Finger Resistance Trainers (Beginner, Intermediate)
Finger resistance trainers are pretty cheap and are recommended for beginner and intermediate climbers who want to keep improving their finger strength throughout the day whenever they can, especially if they don’t have enough time to hangboard or climb more. They are known to increase strength, muscular endurance, dexterity, and range of motions. Click here to check out the price of a finger resistance trainer on Amazon.
Hangboarding (Intermediate, Advanced)
Hangboarding is a tried and tested technique with many different exercises to be done for intermediates and more advanced climbers. Beginners should not attempt this until they’ve gained a significant amount of grip strength to make sure they don’t incur any injuries. Usually, after around 3-6 months worth of climbing a beginner will be able to hangboard in some form. I’ve tried many types of hangboards, but I’ve found the cheaper ones that give the best results and have included them in my recommended hangboards page along with an exercise, an explanation of how to hangboard, and more information you might be interested in.
Campusing On Crimps / Hangboards (Advanced)
Campus climbing on hangboards or small crimpy holds for a significant amount of time should only really be attempted by more advanced climbers, as this can cause injuries on fingers/forearms that aren’t ready for more long-term load.
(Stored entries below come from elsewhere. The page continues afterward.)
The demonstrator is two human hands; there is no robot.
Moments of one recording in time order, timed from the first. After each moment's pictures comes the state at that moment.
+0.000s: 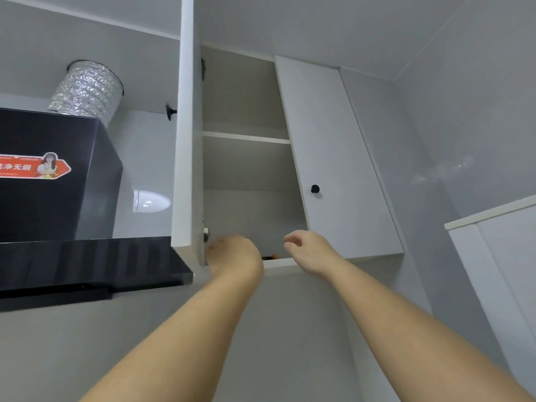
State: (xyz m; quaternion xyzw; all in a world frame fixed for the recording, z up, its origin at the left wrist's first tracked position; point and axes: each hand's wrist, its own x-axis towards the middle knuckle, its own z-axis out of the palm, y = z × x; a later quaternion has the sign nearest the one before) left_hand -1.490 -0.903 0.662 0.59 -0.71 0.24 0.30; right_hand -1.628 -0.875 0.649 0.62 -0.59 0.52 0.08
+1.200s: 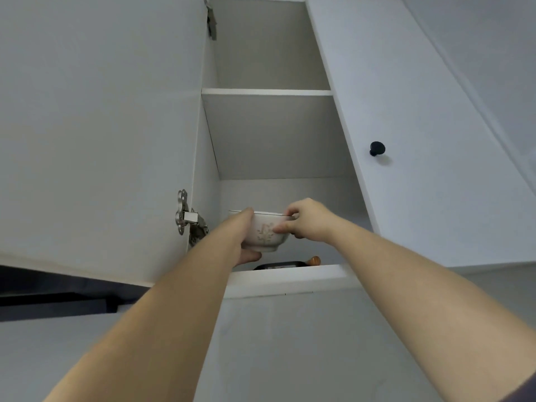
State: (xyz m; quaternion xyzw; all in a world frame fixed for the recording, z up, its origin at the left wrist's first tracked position) left_hand -1.545 -1.097 0.731 0.31 -0.56 -0.44 0.63; right_hand -1.693 -1.100 0.751 0.73 -0.47 0.49 0.10
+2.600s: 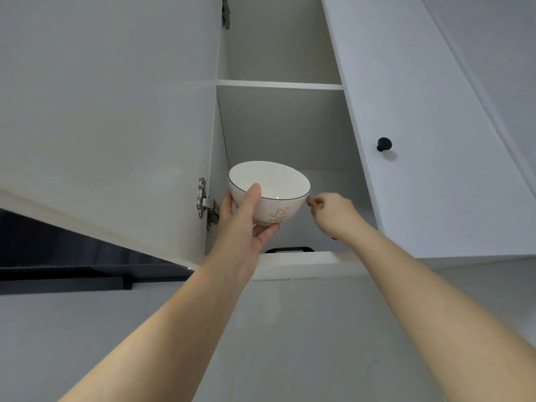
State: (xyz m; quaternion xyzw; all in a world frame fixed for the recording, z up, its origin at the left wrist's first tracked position) left_hand -1.528 -1.067 0.687 -0.02 -0.55 -0.46 0.69; right_hand -1.697 -1.078 0.729 0.62 -0.54 0.55 0.17
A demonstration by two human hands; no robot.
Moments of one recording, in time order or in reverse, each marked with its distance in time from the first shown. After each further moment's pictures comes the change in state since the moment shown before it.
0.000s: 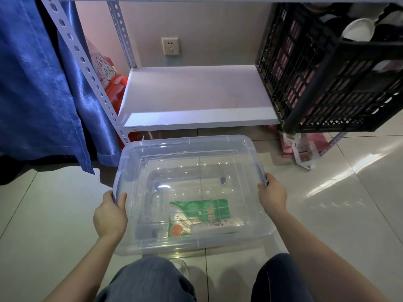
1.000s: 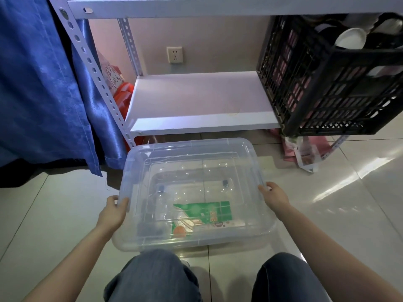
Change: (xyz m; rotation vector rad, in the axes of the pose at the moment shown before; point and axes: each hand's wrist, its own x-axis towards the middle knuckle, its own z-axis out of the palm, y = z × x) left_hand 0.013 -0.001 -0.031 -0.179 -0.441 -0.186; right_hand 0.001 0.008 -0.011 0.180 -0.221 0.130
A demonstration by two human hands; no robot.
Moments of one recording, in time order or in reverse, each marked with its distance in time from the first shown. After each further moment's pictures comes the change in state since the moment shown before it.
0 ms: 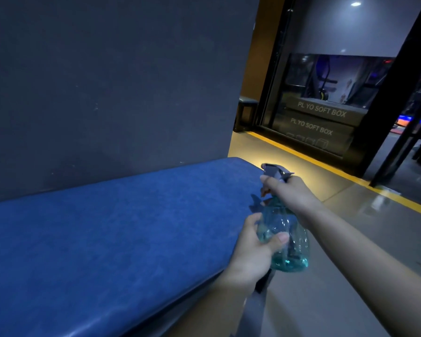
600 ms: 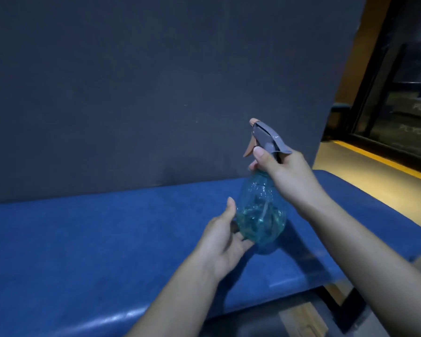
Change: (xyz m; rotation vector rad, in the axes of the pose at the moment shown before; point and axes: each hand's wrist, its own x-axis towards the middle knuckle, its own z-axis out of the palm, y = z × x) left_hand -0.052 0.068 -0.141 -0.548 0.358 -0.097; right_hand -0.032 -0.095 0.119 0.181 -0.266 -0.588
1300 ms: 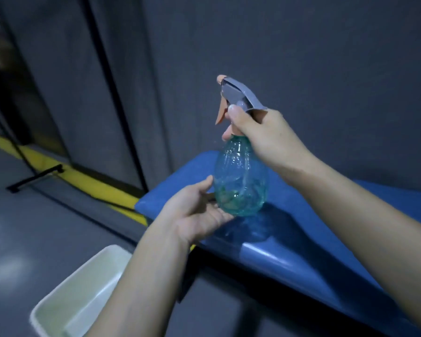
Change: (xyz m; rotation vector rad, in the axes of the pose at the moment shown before) left_hand -0.299 0.159 -0.247 -0.324 0.526 0.406; right_hand -0.098 -0.213 0.348 0.443 -0.764 -0.332
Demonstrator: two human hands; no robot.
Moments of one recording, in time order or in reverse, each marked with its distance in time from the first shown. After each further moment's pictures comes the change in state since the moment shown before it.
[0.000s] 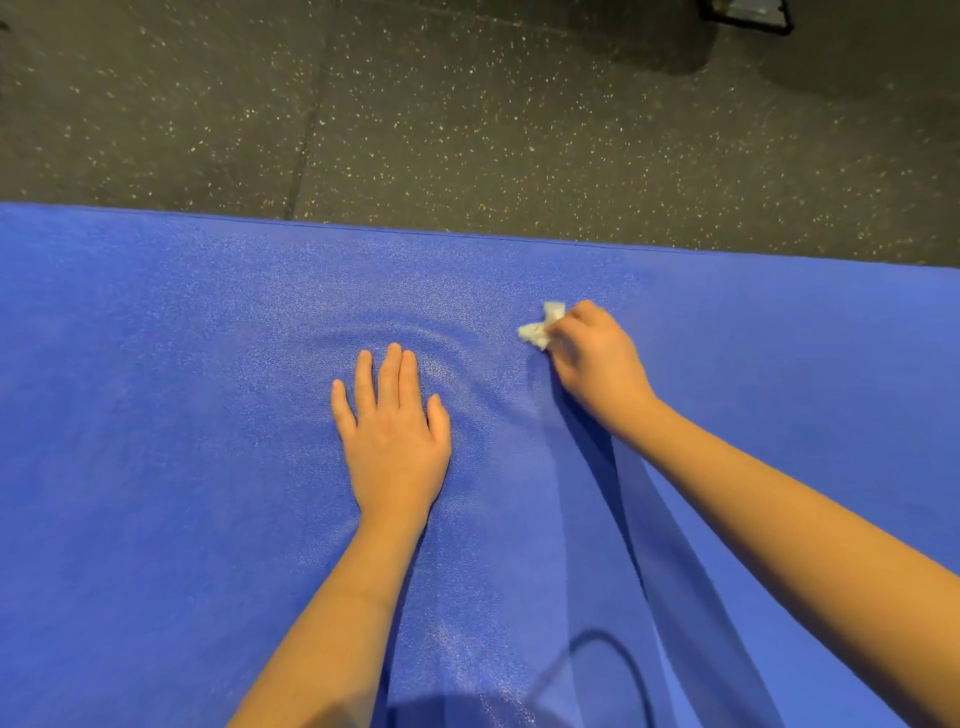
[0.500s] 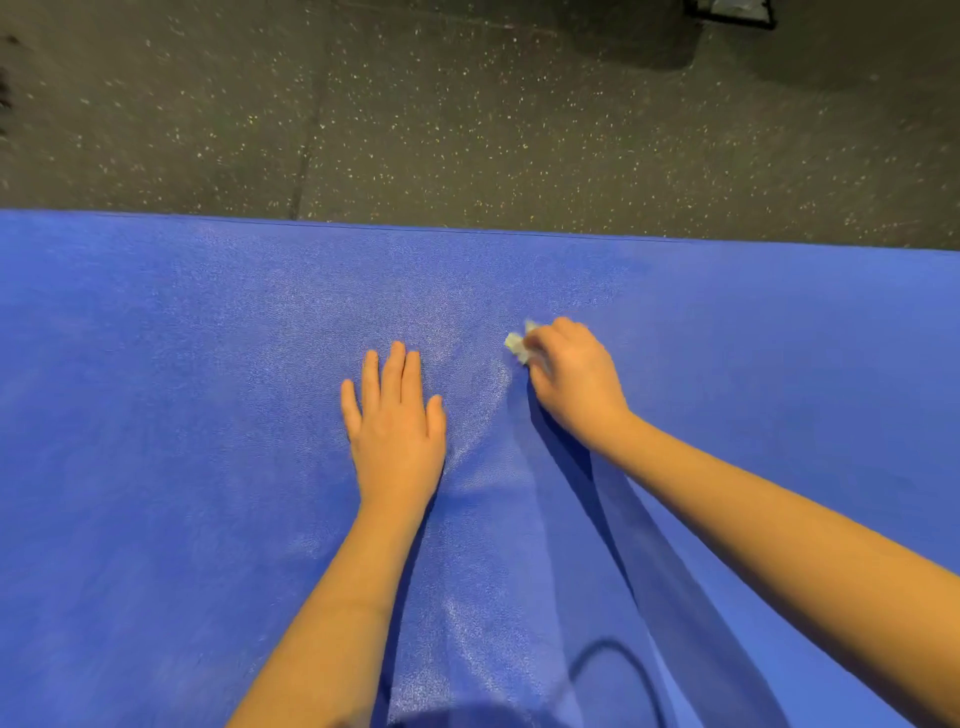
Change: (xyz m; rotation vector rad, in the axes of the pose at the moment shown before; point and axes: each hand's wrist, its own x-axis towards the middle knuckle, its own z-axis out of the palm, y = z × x) left_hand -0.008 -0.004 -0.013 -0.085 -0.089 0.037; right_hand -0.023 -0.031 0.009 -0.020 0.004 0.075
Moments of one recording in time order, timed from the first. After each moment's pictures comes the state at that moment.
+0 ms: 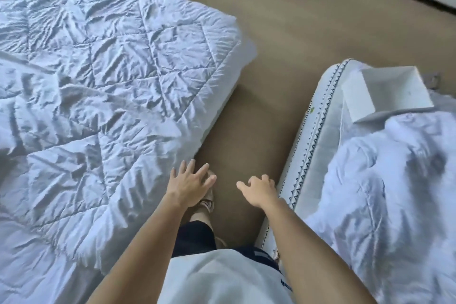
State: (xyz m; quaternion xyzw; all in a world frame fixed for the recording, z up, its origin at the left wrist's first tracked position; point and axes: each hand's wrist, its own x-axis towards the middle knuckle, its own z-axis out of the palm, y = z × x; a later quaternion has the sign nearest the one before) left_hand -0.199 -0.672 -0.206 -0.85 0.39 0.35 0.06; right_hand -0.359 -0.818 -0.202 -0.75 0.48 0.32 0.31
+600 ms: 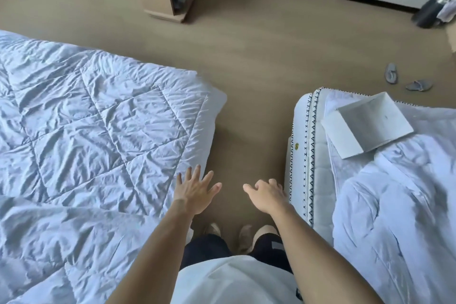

However, advanced climbers can really increase their finger strength by doing this.
Do You Need to Be Stronger for Outdoor Bouldering or Indoor?
Usually you’ll need to be stronger for outdoor bouldering, because there are more slopers and crimpy holds. However, this does depend on the type of climb you choose for your attempt whether indoor or outdoor. There can be some indoor climbs that feel a lot harder than your average outdoor climb because of the addition of slopers.
Slopers are holds that are more rounded and usually quite large. The name is given to them because they generally slope away from the wall and have no edge for your fingers to grip on. You’ll generally see them on problems aimed at more advanced climbers, both indoor and outdoor. Having better finger strength will help you grip onto slopers. Generally, slopers made of resin can be harder to grip than those made of stone, which is why they’re considered harder indoors than outdoors.
What Other Physical Areas Do You Need to Be Strong in When Bouldering?
Other areas you need to be strong in are your upper back, core, and shoulders. These are some of the main muscular groups you’re going to be using throughout your bouldering session, along with grip strength.
The main back muscle used when climbing is the latissimus dorsi, aka the lats. The lats are the big, wing-shaped muscles on the side of your back and are used whenever you do a pull up.
The core helps you balance, keep your centre of gravity, and generally transition from one area of the wall to the other. Your core includes your abdominal muscles and obliques, and it’s used a lot more than you might think when climbing.
The posterior deltoids are the main muscles climbing targets in your shoulders. These assist your lats when you pull yourself up or towards the climbing wall.
Does Bouldering Make You Strong?
Bouldering makes you stronger for bouldering, climbing, and possibly pull up related exercises. However, it won’t make you a bodybuilder any time soon, nor will it have you dead lifting or bench-pressing a large amount of weight. Bouldering regularly will give you muscular endurance and general strength in the areas that are good for bouldering, but if you’re already muscly, you may get weaker in other areas.
Do you need to be stronger for bouldering or sport climbing? Bouldering is harder than sport climbing for those that lack finger strength, or upper body strength.